Krisis politik itu tak terelakkan.
Kabinet akhirnya terguncang gerak Ningkan tidak percaya, dan ia jatuh pada tahun 1966 dan menjadi partai oposisi SNAP. Setelah itu, Penghulu Tawi Anak Sli dari Pesaka ditunjuk untuk menggantikan Ningkan. Pesaka Bumiputera koalisi dengan Parli yang merupakan kombinasi dari pahala dan Heat.After tahun 1970 pemilu, pemimpin Bumiputera, Adul Rahman Ya'kub dari melano dan suku Muslim untuk membentuk pemerintahan dengan supp dan SCA, sementara Pesaka tidak berkonsultasi dalam negosiasi. Beberapa hari kemudian, kedua pemimpin bergabung Abdul Rahman Pesaka Ya'qub. Pada tahun 1973, Pesaka Bumiputera sekering dengan Parti Bumiputera Bersatu (PBB). Sejak itu, partai kontrol sepenuhnya dilakukan oleh faksi Bumiputera, sedangkan pemimpin Pesaka mantan hanya sebagai situasi complement.This telah menempatkan masyarakat Dayak di Sarawak sebagai mayoritas dipegang oleh minoritas. Para pemimpin Dayak dalam SNAP tidak puas dengan situasi ini. Setelah gagal untuk memenangkan kepemimpinan Datuk Amar SNAP James Wong (1983), Leo Moggie Anak Datul Irok, Wakil Presiden SNAP, putra Dayak Iban, keluar dari SNAP. Bersama dengan sejumlah pemimpin Dayak lainnya ia membentuk Parti Bansa Dayak Sarawak (PBDS). Dalam pemilu 1983, PBDS memenangkan 5 kursi. Pemulihan total meningkat menjadi 15 kursi dalam pemilu 1987. Tapi di tahun 1991 pemilu terakhir, PBDS oposisi yang berada di tingkat negara, namun anggota Front Nasional di tingkat federal, hanya mendapatkan 7 kursi dari 56 kursi di Urusan Rumah Undangan (DUN) yang dilombakan. Kekalahan itu, antara lain berasal dari ambivalensi PBDS presiden, Datuk Leo. Dia lembut dalam Kabinet posisi Mahathir, Menteri Pekerjaan Umum.

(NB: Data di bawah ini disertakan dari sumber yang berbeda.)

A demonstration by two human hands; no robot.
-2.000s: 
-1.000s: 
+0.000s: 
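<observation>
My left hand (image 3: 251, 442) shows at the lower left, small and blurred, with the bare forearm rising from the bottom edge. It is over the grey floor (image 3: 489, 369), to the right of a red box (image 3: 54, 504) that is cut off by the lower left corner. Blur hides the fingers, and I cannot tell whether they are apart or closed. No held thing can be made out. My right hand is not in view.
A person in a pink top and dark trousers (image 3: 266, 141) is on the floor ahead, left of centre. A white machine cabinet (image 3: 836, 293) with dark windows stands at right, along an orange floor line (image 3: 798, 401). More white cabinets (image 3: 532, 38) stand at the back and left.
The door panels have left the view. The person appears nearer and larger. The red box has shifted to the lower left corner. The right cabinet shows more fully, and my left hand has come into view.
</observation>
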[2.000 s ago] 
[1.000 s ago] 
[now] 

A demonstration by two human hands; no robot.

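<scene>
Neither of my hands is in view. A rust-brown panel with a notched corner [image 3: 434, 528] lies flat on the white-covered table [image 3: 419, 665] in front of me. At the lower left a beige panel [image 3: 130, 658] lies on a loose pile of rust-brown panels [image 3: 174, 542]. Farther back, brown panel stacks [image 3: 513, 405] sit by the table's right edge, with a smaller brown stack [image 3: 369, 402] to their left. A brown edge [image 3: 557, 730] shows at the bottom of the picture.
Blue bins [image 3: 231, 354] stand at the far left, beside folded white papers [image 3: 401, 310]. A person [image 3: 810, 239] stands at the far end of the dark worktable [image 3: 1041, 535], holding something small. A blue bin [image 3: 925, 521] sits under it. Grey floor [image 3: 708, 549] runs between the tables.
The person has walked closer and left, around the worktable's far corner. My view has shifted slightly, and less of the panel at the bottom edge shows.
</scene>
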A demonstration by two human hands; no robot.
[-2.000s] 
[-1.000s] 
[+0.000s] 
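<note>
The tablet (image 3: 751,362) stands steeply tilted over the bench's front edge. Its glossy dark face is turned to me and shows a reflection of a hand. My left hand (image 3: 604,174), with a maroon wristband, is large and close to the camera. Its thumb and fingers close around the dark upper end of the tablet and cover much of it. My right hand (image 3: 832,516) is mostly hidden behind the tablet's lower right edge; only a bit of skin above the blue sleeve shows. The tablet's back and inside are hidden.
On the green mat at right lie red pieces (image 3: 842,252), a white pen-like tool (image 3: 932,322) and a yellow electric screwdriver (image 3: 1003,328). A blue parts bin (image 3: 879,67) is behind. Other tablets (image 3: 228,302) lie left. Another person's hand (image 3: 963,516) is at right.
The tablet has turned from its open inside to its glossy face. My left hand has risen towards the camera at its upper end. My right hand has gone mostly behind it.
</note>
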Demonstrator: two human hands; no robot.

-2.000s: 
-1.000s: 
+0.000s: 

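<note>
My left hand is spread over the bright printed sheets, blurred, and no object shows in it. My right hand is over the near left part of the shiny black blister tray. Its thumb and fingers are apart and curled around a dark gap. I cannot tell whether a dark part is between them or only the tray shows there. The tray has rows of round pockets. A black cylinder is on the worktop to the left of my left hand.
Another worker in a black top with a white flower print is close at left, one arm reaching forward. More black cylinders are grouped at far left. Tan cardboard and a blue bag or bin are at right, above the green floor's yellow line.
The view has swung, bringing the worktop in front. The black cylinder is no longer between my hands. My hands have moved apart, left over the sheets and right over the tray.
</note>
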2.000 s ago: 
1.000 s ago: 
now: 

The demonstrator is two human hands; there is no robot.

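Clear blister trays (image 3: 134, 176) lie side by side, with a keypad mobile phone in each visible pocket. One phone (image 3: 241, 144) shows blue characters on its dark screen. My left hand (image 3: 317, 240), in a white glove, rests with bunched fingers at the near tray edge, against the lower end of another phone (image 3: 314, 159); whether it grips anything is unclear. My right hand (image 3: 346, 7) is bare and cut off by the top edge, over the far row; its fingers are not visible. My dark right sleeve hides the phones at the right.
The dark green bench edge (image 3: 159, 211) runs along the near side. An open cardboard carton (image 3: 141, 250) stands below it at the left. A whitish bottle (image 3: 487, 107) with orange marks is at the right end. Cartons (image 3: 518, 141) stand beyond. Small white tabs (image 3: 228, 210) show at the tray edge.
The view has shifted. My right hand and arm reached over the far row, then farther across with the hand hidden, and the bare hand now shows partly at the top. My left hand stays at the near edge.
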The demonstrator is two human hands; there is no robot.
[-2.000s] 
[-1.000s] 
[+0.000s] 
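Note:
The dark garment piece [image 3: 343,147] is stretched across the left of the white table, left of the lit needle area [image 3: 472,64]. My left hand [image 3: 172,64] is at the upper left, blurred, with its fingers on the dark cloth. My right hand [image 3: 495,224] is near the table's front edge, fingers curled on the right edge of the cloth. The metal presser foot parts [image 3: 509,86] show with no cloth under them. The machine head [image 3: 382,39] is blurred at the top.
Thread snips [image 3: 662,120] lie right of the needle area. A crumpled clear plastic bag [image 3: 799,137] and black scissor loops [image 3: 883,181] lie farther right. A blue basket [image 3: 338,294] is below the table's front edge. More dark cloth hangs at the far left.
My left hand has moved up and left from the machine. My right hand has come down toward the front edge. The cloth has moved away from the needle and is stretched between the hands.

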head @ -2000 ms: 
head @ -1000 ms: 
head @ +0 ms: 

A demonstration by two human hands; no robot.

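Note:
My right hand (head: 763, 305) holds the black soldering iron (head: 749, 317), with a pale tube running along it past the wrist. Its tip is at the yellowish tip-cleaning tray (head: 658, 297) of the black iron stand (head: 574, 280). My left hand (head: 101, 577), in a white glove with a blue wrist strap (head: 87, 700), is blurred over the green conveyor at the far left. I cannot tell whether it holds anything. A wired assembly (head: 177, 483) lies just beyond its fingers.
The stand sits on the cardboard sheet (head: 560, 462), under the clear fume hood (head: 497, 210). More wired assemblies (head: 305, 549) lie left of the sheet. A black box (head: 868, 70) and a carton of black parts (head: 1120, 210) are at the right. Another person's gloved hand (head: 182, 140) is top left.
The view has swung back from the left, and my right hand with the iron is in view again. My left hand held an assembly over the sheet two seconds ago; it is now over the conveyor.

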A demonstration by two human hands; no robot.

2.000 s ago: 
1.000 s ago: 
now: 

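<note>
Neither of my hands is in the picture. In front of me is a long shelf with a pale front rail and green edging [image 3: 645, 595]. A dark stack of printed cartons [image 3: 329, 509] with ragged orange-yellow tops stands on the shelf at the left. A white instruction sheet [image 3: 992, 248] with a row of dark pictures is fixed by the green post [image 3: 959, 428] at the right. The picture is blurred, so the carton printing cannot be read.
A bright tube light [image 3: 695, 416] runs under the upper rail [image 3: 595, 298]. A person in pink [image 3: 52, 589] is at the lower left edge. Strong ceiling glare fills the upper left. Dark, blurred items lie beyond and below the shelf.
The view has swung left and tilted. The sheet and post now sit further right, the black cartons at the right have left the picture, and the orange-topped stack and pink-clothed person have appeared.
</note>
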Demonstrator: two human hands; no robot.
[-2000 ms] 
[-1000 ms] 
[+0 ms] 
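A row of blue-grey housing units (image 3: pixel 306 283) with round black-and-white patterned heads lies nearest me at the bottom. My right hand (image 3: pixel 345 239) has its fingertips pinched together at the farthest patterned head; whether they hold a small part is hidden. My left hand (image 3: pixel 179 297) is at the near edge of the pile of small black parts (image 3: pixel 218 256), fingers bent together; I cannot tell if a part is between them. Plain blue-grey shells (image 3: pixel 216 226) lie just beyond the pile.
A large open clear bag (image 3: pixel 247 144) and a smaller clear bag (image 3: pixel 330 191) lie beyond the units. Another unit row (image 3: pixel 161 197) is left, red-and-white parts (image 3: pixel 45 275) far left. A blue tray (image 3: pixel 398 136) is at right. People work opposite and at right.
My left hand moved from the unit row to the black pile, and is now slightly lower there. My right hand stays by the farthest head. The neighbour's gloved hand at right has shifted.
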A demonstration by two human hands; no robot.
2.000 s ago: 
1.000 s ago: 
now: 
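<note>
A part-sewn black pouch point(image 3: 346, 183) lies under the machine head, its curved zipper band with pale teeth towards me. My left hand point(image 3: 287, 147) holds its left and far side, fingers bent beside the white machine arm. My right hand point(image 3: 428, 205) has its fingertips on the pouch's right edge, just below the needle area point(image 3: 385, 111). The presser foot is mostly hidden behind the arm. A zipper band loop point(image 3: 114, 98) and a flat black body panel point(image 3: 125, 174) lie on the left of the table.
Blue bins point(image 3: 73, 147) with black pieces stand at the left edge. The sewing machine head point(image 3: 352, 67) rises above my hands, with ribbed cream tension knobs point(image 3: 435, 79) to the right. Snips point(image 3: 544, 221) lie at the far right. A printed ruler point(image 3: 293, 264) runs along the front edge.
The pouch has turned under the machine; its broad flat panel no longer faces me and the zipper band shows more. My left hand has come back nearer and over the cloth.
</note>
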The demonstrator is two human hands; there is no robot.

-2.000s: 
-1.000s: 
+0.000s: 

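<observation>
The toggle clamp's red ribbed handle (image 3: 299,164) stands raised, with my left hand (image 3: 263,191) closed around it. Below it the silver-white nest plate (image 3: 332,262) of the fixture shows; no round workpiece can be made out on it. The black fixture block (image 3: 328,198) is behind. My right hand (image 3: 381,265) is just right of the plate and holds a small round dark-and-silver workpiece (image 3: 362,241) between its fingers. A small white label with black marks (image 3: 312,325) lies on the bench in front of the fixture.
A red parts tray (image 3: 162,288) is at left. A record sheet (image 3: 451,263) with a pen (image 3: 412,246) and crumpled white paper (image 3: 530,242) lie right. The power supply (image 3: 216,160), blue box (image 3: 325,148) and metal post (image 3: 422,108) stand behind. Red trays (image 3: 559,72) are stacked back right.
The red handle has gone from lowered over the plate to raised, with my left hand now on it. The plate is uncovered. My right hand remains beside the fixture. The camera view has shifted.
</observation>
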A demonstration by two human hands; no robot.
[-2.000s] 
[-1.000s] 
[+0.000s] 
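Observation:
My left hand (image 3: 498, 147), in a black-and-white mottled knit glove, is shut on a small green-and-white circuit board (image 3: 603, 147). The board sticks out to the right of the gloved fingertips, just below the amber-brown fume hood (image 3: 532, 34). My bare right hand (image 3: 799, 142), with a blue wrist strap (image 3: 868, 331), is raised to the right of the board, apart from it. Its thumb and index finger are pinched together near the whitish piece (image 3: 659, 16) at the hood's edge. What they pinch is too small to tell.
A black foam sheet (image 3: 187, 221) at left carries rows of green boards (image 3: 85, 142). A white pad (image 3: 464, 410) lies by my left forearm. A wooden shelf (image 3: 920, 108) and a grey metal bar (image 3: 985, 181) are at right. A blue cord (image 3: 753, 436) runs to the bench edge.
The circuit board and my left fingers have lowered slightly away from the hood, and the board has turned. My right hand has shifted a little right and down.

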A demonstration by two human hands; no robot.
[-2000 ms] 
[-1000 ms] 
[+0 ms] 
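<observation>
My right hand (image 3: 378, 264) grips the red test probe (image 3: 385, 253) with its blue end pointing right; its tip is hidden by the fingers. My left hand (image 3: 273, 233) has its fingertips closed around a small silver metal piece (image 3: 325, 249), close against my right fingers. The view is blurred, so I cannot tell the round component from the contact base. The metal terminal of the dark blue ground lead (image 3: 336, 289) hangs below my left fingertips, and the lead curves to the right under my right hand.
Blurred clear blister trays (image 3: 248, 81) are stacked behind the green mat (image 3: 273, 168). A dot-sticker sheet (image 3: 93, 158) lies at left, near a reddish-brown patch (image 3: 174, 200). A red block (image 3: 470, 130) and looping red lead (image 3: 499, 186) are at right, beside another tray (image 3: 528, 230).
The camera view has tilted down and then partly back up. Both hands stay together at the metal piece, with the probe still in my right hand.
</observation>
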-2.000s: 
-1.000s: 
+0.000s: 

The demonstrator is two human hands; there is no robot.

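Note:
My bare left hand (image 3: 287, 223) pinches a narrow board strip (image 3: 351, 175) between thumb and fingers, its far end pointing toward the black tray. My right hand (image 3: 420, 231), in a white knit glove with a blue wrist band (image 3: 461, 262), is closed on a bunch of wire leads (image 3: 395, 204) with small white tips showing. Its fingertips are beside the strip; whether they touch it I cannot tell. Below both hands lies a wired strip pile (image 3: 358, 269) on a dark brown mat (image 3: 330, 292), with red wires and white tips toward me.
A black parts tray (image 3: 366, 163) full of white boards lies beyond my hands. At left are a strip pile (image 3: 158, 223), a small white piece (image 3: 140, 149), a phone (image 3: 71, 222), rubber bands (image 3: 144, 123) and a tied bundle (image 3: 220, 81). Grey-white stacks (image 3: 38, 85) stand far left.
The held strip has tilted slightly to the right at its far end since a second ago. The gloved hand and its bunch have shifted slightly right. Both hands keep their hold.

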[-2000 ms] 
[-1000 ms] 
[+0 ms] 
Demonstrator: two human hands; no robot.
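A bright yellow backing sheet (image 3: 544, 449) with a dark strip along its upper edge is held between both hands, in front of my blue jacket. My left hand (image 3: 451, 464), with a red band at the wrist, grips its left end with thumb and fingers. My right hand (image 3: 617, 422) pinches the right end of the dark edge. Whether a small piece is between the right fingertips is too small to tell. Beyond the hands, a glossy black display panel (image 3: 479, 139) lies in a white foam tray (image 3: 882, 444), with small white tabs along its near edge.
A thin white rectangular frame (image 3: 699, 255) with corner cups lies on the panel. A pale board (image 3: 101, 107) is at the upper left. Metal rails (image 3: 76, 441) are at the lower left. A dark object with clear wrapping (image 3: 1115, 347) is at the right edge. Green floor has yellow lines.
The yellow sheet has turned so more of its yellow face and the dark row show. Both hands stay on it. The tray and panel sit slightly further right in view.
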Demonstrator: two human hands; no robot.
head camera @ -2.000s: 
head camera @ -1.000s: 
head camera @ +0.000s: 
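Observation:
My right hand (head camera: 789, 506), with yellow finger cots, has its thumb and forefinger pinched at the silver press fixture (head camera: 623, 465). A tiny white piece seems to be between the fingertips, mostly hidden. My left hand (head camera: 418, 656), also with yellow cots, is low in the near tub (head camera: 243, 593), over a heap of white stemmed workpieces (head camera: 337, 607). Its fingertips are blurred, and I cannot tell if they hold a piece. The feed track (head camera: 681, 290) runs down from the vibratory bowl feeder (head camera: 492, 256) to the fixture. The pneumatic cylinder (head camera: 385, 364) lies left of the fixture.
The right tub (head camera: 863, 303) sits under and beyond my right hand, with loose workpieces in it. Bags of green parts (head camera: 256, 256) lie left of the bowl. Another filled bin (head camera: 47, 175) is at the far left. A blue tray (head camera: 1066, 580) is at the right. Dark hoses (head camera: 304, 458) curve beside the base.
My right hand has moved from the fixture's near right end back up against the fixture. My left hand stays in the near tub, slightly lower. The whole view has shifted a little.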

Jelas, meskipun beberapa orang seperti Dayak Sarawak Datuk Sonny Celestin dan Datuk Alfred Jabu memegang posisi penting sebagai Menteri di tingkat negara, ditambah Datuk Leo di tingkat federal, dan Datuk Robert Jacob Ridu (Speaker DUN), tetapi peran politik Dayak Sarawak
tidak dominan seperti dalam periode 1963-1970.